Can a person BE two different people at the same time?

These are the main questions the wonderful Susan Hill addresses in the compelling new Simon Serailler mystery A Question of Identity.

Fans of the series will not be disappointed, as Hill explores Serailler’s relationship with the woman he loves, whose husband is dying.

She continues to weave in his sister, Cat, a young widow raising three children and working hospice, who faces more changes in her future just as she unearths a terrible family secret.

She also gives us an inside look for the first time into the mind of the killer Simon must unveil, by following snatches of his thoughts during the entire investigative process.

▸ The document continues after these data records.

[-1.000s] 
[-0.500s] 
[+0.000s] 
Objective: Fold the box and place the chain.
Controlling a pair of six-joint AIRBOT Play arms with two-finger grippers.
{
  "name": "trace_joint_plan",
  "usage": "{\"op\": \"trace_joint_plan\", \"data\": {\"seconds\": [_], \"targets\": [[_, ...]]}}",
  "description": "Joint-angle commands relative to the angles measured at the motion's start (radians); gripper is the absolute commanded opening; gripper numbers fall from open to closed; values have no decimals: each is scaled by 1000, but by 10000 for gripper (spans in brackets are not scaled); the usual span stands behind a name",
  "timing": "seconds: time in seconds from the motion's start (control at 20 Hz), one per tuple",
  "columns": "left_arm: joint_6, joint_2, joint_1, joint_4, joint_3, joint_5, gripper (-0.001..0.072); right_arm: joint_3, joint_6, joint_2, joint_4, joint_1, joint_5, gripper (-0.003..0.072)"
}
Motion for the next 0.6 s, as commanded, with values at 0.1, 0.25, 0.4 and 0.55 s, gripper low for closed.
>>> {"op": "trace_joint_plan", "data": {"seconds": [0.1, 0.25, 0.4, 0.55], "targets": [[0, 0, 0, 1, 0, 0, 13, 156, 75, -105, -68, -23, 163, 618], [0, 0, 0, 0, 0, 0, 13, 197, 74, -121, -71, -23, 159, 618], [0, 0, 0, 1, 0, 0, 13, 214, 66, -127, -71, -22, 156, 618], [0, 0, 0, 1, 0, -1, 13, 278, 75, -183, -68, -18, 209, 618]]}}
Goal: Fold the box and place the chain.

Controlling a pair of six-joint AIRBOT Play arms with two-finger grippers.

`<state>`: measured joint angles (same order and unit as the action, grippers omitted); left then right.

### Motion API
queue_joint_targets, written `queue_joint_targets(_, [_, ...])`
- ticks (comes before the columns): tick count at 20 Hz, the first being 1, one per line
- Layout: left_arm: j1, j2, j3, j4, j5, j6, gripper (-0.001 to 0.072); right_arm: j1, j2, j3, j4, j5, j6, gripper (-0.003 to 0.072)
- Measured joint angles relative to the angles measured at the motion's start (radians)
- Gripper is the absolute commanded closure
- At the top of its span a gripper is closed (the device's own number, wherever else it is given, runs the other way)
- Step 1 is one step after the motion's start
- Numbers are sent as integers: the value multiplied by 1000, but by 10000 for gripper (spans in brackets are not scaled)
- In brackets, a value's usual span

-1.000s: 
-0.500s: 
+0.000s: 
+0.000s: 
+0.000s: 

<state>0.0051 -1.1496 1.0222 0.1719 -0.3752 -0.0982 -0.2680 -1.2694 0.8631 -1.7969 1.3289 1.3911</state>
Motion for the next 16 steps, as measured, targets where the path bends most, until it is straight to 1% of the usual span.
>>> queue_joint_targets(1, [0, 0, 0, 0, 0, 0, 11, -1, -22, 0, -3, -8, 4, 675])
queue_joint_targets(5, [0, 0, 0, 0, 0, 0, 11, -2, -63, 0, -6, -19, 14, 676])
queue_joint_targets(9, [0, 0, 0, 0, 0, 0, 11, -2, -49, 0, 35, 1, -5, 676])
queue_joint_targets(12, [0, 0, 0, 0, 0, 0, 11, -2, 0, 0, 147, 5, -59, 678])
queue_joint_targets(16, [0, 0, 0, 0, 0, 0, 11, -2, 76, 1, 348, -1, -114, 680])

The cathedral town of Laffterton that Serailler inhabits hasn’t seen a crime as this: the brutal murder of an elderly woman, newly moved into a brand new housing scheme, posed in a way that marks the murderer’s signature. This is a careful killer, one who wears gloves, doesn’t leave a trace behind, and chooses his victims for their age and inability to react quickly to his appearance.

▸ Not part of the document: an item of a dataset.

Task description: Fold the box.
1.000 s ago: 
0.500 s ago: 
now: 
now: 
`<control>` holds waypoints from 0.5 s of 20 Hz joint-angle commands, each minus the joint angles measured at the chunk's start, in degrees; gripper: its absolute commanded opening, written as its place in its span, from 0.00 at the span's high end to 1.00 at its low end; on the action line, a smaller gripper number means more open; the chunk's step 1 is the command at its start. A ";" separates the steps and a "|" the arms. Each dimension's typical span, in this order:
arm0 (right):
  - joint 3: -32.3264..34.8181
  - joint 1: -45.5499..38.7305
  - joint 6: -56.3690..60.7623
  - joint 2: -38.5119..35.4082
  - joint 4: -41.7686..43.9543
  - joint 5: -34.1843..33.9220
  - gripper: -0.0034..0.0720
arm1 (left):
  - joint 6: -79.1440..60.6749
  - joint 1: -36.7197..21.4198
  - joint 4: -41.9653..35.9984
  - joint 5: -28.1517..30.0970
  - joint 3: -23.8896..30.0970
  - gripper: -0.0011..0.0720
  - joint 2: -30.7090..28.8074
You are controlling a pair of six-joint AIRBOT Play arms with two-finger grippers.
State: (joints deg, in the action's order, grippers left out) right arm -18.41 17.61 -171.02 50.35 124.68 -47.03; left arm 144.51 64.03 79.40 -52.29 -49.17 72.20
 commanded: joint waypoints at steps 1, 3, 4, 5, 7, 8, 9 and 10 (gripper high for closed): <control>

As the murders escalate, Serailler’s team keeps several bizarre aspects of the murder from the public. Then their investigation finds these signs to be the exact MO of a suspect previously charged with several murders who had been acquitted. But trying to find the murderer takes on an unreal aspect when Serailler learns the suspect has been given a new identity, and simply vanished. And the powers that be refuse to give him any details or acknowledge the man existed.

Hill ups the empathy with Serialler’s frustration by introducing the victims to the reader before the murders, weaving in his private life and snatched moments with his beloved Rachel at times, visits with his sister and her family at others. Realistic happenings in Cat’s life lend even more verisimilitude as she copes with teens, tweens, and the aftermath of a past case on a young doctor who has been living with her family. The first death doesn’t occur until page 137, plenty of time for Hill to ratchet up the suspense as readers come to realize who the victims will be.

This is a satisfying read in a continuing series that is what The Washington Post calls a “. . .  brooding series that rivets a reader’s attention.”

Ruth Rendell has this to say about Susan Hill: “Not all great novelists can write crime fiction, but when one like Susan Hill does the result is stunning.”